Intrusion detection systems detect the presence of malicious or unwanted traffic passing into and out of the network or across the network between segments. These devices generate alerts the SOC team must investigate. Full packet capture adds detail to investigative pictures, but this comes at a cost. Packet storage is expensive, and the cost goes up based on amount of data captured and length of retention. Since the average time to detect an intrusion is close to 90 days, it would be great to keep packet captures that long. The key to lengthening the retention period is filtering what is captured and retained. Benign traffic to and from whitelisted sites may not be necessary. Neither are DNS requests for the most commonly visited sites. Any filtering helps increase retention periods and reduce costs.

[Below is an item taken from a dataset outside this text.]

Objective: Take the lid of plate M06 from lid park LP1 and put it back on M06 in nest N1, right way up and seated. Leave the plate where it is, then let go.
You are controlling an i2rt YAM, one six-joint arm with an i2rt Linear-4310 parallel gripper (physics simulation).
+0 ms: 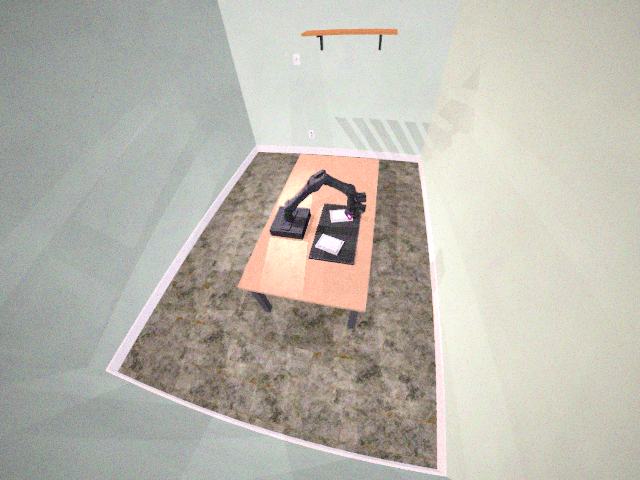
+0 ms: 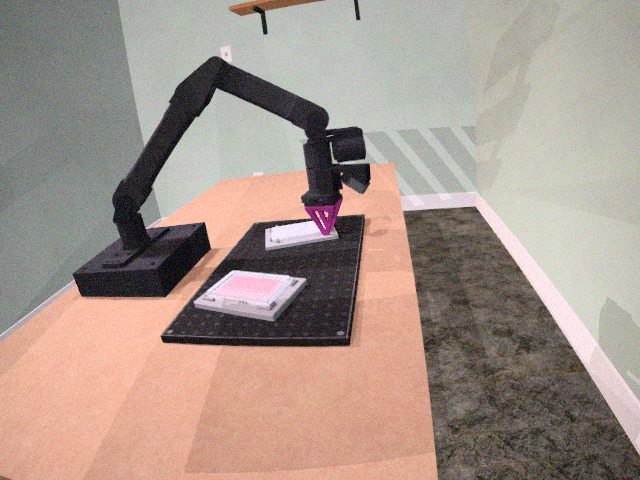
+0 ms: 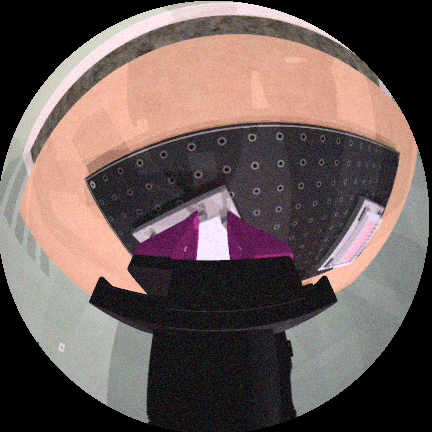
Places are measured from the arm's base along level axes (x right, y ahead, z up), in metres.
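Pixels of known places: gripper, fingertip midpoint: (image 1: 350,218) (image 2: 327,232) (image 3: 212,216); arm's base, origin of the base link: (image 1: 289,219) (image 2: 138,247).
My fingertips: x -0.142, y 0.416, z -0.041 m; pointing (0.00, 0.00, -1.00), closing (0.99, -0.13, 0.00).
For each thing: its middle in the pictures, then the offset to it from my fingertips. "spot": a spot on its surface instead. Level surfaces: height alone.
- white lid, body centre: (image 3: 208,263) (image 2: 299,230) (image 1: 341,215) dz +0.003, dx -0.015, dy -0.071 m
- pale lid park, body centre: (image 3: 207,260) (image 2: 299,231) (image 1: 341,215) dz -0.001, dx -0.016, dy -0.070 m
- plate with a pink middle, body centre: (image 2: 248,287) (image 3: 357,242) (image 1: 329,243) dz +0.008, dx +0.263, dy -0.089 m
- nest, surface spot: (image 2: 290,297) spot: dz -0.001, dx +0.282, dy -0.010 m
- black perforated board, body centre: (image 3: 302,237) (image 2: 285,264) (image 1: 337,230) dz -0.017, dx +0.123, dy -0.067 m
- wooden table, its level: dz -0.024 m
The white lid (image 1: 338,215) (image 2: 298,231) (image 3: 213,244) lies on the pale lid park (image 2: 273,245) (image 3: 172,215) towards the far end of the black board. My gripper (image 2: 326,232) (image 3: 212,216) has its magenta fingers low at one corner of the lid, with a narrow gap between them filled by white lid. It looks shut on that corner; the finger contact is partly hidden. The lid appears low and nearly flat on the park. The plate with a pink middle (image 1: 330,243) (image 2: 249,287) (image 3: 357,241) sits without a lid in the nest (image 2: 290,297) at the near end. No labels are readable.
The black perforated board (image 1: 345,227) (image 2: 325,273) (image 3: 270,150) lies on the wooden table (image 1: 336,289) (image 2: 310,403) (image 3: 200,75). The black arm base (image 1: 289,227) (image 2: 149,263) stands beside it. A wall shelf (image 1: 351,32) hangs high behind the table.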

The SIEM is at the center of continuous monitoring. Having one place where alerts and events of interest are viewed increases efficiency. When planned properly, a SIEM is a tactical tool where most of the SOC’s efforts are focused. A final note about continuous monitoring is this. Just like security in general, continuous monitoring improvement and maturity does not have an end. It is constant. It’s an iterative process where each time through the capabilities gets better.